TASK TO COMPLETE: Please copy out every line in the records below that includes the word "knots".

DATA FOR THIS EXERCISE:
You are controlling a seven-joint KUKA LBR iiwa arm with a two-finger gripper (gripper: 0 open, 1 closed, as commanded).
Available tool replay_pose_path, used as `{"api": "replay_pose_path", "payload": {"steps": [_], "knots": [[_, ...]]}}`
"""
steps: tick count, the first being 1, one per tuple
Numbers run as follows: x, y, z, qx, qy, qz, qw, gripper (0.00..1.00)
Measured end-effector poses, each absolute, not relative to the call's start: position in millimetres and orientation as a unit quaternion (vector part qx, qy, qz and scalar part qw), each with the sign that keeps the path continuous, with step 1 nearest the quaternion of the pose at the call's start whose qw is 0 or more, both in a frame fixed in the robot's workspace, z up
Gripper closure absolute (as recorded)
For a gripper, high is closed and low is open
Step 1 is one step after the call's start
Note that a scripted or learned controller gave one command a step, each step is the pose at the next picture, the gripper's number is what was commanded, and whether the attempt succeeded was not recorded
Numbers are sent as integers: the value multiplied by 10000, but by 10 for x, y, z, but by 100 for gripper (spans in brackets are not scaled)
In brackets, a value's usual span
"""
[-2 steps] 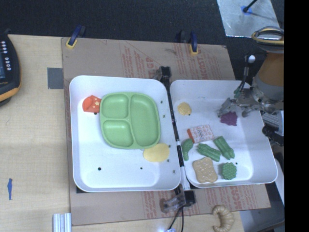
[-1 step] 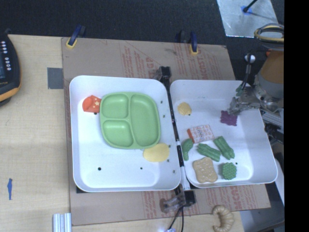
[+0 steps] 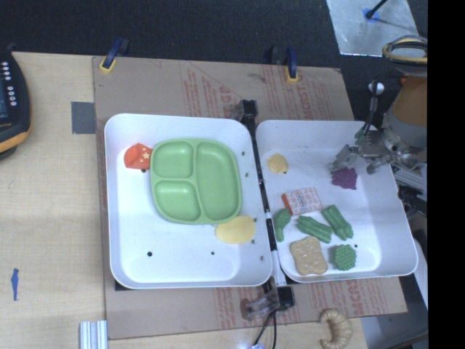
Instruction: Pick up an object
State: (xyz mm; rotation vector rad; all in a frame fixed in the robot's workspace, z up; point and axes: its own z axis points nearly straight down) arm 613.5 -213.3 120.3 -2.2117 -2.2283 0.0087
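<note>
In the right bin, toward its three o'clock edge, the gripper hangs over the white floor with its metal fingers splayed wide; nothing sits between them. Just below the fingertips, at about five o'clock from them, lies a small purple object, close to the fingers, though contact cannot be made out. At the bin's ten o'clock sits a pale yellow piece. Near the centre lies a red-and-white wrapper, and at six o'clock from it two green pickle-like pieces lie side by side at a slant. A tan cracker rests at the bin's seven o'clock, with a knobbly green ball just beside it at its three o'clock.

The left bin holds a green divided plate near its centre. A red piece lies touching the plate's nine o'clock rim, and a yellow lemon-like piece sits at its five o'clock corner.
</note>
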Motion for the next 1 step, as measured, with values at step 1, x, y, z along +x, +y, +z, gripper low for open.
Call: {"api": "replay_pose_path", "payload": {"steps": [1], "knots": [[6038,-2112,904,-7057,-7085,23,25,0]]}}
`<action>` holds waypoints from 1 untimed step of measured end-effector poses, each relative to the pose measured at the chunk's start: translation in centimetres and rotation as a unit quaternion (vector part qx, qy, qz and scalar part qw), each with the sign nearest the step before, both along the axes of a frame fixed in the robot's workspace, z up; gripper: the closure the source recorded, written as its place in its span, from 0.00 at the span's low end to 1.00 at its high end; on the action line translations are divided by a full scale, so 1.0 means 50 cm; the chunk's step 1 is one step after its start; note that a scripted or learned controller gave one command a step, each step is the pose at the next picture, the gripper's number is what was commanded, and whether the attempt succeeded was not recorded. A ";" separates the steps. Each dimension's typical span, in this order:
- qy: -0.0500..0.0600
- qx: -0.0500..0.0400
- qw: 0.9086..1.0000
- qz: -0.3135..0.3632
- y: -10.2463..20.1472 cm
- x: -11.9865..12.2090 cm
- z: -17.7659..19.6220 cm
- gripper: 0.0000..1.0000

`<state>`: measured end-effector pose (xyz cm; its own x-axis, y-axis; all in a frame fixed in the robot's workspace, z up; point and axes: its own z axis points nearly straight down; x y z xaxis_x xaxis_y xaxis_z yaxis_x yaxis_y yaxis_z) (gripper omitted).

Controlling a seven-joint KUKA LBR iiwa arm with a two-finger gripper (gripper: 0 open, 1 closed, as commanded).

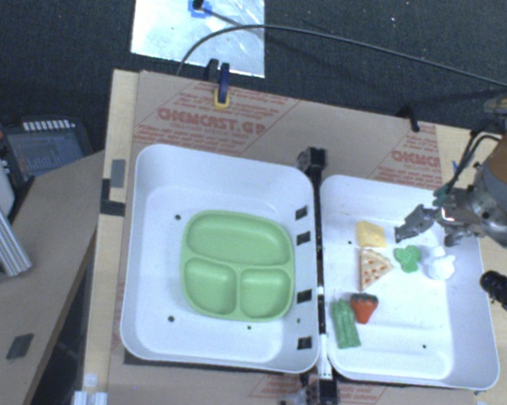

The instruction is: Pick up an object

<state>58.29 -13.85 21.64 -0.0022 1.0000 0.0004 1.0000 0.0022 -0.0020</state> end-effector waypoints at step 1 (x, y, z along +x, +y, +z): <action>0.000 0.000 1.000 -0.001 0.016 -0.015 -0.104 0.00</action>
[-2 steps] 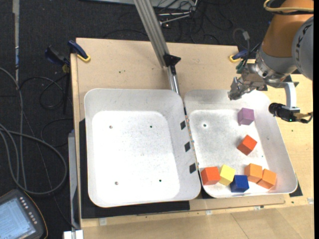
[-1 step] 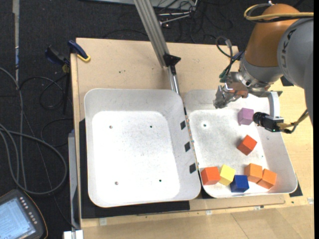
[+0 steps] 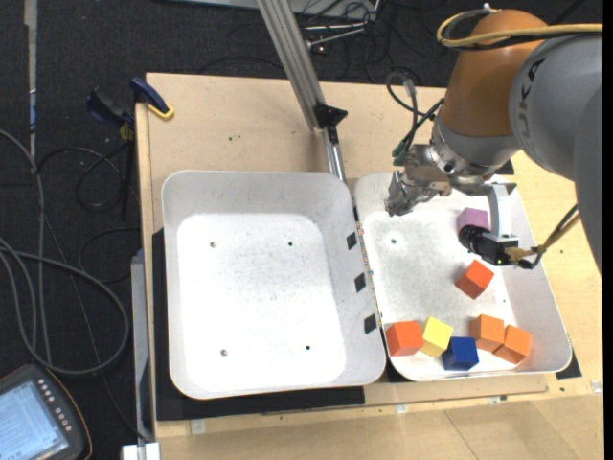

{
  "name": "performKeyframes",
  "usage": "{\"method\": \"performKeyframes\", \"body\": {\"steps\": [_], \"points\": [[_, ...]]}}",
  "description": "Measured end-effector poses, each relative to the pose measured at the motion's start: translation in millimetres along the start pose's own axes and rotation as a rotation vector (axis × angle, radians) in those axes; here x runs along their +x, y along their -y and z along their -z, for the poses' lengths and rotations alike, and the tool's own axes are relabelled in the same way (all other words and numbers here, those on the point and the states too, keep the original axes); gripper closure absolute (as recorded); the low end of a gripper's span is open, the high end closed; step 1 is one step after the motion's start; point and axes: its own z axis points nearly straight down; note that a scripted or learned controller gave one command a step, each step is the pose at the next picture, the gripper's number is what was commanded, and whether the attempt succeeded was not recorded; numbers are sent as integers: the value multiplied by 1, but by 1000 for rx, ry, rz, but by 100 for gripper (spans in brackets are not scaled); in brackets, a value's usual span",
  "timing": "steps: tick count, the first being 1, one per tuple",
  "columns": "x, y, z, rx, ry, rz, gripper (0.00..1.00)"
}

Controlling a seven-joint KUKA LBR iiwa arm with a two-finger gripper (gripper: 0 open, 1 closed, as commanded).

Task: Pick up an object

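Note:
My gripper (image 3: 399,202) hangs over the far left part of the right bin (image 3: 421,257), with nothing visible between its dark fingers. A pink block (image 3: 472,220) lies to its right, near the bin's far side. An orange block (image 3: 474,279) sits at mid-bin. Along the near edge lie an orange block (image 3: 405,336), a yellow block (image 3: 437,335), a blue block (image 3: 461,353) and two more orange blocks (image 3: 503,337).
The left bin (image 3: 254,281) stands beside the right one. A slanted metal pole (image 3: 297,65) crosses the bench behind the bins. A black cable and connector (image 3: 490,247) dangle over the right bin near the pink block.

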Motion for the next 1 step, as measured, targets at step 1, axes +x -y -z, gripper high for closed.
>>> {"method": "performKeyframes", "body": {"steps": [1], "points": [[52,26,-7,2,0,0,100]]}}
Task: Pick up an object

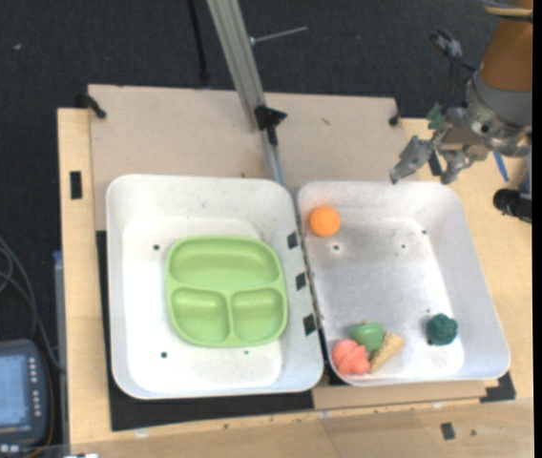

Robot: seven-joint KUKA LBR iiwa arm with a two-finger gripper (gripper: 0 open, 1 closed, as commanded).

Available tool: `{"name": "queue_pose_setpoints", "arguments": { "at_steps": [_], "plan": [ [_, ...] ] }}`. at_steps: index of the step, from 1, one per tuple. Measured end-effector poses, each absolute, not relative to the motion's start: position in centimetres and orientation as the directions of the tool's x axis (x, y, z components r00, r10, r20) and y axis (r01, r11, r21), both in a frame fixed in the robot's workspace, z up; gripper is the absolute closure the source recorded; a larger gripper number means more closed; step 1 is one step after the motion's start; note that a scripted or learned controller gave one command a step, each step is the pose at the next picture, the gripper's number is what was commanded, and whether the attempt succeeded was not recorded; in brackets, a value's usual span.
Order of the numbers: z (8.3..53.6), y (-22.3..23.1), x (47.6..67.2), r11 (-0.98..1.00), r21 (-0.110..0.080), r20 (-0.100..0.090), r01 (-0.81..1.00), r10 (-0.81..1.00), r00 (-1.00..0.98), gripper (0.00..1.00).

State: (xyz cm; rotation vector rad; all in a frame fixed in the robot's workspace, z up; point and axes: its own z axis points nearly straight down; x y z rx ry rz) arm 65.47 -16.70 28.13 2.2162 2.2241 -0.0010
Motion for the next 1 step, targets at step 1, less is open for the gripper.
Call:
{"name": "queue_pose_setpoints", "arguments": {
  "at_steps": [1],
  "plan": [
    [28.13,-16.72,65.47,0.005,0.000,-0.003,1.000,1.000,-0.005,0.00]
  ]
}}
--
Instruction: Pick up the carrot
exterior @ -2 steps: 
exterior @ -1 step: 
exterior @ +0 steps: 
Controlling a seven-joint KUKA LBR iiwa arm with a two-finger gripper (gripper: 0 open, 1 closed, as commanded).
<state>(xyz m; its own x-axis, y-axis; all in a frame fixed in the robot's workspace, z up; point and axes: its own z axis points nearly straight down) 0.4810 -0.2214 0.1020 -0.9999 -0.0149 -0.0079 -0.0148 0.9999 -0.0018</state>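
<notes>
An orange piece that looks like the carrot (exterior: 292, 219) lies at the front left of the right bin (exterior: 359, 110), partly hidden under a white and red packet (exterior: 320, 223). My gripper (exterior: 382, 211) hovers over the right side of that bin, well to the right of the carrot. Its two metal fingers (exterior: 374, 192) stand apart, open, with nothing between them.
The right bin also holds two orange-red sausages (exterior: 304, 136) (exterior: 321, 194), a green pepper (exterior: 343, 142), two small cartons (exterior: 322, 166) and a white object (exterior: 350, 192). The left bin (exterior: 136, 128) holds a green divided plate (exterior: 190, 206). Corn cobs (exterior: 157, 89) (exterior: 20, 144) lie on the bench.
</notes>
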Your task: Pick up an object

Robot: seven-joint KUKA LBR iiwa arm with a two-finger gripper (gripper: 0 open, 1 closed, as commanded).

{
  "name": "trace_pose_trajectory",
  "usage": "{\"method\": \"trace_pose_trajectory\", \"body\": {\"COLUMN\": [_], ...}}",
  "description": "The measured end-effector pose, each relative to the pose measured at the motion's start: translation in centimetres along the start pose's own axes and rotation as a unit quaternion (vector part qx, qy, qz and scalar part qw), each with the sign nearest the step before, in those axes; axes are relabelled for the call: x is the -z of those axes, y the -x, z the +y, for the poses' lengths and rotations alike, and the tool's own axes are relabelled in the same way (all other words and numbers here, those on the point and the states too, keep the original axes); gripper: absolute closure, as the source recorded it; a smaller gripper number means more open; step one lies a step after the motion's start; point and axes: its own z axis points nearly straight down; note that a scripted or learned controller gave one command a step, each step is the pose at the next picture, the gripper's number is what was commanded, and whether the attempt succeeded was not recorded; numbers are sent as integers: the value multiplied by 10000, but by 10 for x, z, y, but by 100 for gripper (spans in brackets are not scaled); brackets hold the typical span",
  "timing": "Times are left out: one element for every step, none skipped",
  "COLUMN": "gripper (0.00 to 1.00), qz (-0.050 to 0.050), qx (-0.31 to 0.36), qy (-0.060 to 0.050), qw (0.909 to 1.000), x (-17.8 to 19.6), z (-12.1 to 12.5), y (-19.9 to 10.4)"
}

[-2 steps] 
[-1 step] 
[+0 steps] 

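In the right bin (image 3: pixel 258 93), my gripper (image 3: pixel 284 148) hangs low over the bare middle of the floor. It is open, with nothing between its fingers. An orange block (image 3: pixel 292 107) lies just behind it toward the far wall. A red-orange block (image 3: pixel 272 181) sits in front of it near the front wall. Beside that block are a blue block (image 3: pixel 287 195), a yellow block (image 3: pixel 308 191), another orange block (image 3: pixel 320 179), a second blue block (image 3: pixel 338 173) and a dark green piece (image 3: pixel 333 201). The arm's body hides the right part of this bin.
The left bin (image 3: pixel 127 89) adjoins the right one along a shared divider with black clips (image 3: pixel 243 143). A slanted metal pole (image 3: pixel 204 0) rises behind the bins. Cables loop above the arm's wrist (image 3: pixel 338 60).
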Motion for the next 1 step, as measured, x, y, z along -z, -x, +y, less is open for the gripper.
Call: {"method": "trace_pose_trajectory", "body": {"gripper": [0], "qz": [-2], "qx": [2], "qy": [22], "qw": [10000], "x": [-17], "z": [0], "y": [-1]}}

RESPONSE AREA:
Available tool replay_pose_path, used as `{"api": "replay_pose_path", "payload": {"steps": [_], "knots": [[_, ...]]}}`
Call: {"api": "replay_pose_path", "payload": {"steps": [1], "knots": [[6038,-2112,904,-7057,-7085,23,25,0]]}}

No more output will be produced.